What is being asked -> Reproduce the complete set of records, exactly as they appear.

(Data excerpts)
━━━━

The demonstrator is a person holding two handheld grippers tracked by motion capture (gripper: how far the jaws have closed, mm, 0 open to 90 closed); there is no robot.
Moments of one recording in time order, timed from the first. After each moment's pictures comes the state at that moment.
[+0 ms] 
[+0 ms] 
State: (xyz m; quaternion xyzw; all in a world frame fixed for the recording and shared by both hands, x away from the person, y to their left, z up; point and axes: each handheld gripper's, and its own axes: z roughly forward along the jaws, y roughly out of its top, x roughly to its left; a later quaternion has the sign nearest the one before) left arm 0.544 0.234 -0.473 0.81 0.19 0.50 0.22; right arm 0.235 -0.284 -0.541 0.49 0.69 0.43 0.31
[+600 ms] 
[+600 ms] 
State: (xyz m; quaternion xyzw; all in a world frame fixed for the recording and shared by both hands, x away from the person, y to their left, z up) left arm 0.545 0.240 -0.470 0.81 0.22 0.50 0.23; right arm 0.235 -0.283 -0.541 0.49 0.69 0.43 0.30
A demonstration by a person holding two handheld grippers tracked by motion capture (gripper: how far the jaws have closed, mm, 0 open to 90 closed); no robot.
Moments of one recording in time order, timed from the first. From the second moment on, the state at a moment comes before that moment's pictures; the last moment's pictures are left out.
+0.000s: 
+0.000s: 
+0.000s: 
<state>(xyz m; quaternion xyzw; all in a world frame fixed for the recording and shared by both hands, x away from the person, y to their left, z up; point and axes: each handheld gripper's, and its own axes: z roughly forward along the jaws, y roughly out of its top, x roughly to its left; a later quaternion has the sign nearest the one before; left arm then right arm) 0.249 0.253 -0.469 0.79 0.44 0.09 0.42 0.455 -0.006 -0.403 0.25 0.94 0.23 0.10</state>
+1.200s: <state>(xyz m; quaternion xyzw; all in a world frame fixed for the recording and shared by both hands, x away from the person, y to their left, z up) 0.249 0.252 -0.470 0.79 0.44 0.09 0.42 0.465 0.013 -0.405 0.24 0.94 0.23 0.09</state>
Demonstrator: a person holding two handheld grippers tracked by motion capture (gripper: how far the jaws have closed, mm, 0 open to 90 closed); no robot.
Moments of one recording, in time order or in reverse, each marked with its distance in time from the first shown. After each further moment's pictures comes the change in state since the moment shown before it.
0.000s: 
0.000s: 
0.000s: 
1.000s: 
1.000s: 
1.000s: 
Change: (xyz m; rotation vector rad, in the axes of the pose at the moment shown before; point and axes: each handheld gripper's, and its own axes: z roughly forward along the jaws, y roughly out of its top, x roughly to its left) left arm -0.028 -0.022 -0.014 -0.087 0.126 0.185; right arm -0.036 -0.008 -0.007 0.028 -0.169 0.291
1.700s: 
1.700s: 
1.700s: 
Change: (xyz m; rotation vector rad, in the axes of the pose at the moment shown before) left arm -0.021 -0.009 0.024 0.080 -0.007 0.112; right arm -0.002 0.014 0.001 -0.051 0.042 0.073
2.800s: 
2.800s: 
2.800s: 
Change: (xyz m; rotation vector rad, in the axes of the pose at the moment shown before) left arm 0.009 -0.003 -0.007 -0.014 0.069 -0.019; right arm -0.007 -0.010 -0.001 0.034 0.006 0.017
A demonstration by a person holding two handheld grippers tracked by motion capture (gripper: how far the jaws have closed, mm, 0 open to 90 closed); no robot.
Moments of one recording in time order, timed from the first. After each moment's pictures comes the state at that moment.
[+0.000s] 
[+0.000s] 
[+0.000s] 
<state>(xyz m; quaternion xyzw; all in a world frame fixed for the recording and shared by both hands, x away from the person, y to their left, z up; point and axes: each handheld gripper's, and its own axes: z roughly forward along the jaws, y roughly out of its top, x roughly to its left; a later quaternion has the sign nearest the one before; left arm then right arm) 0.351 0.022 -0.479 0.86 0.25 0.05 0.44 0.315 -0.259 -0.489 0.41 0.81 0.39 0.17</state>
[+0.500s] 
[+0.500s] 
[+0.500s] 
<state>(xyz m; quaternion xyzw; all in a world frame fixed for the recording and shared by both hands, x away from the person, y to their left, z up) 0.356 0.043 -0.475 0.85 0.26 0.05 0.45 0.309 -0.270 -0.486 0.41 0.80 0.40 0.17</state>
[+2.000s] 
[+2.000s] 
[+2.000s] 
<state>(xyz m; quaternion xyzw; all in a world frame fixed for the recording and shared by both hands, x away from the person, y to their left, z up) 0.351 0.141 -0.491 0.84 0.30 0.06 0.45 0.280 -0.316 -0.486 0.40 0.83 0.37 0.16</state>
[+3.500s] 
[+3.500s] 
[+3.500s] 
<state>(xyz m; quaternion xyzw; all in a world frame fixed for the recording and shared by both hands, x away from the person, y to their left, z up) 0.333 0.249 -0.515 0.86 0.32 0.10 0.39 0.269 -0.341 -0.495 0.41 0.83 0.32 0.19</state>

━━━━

Answer space ->
The demonstrator is a person holding two handheld grippers tracked by motion capture (gripper: how far the jaws have closed, mm, 0 open to 90 closed); there is no robot.
Moments of one recording in time order, timed from the first. After each moment's pictures comes the state at that moment.
[+0 ms] 
[+0 ms] 
State: (xyz m; quaternion xyzw; all in a world frame fixed for the recording and shared by both hands, x away from the person, y to their left, z up; point and axes: each handheld gripper's, and its own axes: z roughly forward along the jaws, y roughly out of its top, x roughly to its left; a later quaternion has the sign nearest the one before) left arm 0.544 0.234 -0.473 0.81 0.19 0.50 0.22; right arm 0.235 -0.284 -0.541 0.49 0.69 0.43 0.31
[+600 ms] 
[+600 ms] 
State: (xyz m; quaternion xyzw; all in a world frame fixed for the recording and shared by both hands, x away from the person, y to their left, z up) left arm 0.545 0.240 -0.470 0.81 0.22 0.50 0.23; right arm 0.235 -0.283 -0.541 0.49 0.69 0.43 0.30
A demonstration by a person holding two handheld grippers tracked by motion capture (gripper: how far the jaws have closed, mm, 0 open to 90 closed); no robot.
Moments of one recording in time order, timed from the first. From the second moment on, the state at a moment comes before that moment's pictures; the last moment's pictures are left out.
+0.000s: 
+0.000s: 
+0.000s: 
<state>(xyz m; quaternion xyzw; all in a world frame fixed for the recording and shared by both hands, x away from the person, y to their left, z up; point and axes: each handheld gripper's, and its own axes: z roughly forward along the jaws, y roughly out of its top, x roughly to its left; a later quaternion has the sign nearest the one before; left arm then right arm) 0.249 0.253 -0.469 0.79 0.44 0.09 0.42 0.455 -0.006 -0.403 0.25 0.94 0.23 0.10</state>
+1.200s: <state>(xyz m; quaternion xyzw; all in a world frame fixed for the recording and shared by both hands, x away from the person, y to their left, z up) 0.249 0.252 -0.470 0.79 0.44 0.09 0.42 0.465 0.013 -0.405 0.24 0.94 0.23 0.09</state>
Demonstrator: a person holding two handheld grippers tracked by motion capture (gripper: how far the jaws have closed, mm, 0 open to 90 closed); no robot.
Moments of one recording, in time order or in reverse, each marked with its distance in time from the first shown. After each further moment's pictures comes the change in state since the moment shown before it.
0.000s: 
0.000s: 
0.000s: 
1.000s: 
1.000s: 
1.000s: 
Change: (xyz m; rotation vector rad, in the axes of the pose at the moment shown before; point and axes: each handheld gripper's, and its own axes: z roughly forward along the jaws, y roughly out of its top, x roughly to its left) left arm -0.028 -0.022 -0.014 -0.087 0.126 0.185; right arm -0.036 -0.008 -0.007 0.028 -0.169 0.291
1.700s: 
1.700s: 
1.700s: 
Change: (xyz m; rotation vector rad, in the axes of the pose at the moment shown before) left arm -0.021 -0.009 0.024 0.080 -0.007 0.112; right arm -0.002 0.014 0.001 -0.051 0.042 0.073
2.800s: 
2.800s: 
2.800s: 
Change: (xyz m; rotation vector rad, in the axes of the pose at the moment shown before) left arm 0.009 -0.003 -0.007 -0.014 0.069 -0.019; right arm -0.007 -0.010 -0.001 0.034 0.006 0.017
A demonstration by a person holding two handheld grippers tracked by motion capture (gripper: how far the jaws have closed, mm, 0 open to 90 closed); no robot.
Moments of one recording in time order, timed from the first. After each moment's pictures comes the state at that moment.
[+0.000s] 
[+0.000s] 
[+0.000s] 
<state>(xyz m; quaternion xyzw; all in a world frame fixed for the recording and shared by both hands, x away from the person, y to their left, z up; point and axes: each handheld gripper's, and its own axes: z roughly forward along the jaws, y roughly out of its top, x roughly to its left; a later quaternion has the sign nearest the one before; left arm then right arm) 0.351 0.022 -0.479 0.86 0.25 0.05 0.44 0.315 -0.259 -0.489 0.41 0.81 0.39 0.17</state>
[+0.500s] 
[+0.500s] 
[+0.500s] 
<state>(xyz m; quaternion xyzw; all in a world frame fixed for the recording and shared by both hands, x away from the person, y to their left, z up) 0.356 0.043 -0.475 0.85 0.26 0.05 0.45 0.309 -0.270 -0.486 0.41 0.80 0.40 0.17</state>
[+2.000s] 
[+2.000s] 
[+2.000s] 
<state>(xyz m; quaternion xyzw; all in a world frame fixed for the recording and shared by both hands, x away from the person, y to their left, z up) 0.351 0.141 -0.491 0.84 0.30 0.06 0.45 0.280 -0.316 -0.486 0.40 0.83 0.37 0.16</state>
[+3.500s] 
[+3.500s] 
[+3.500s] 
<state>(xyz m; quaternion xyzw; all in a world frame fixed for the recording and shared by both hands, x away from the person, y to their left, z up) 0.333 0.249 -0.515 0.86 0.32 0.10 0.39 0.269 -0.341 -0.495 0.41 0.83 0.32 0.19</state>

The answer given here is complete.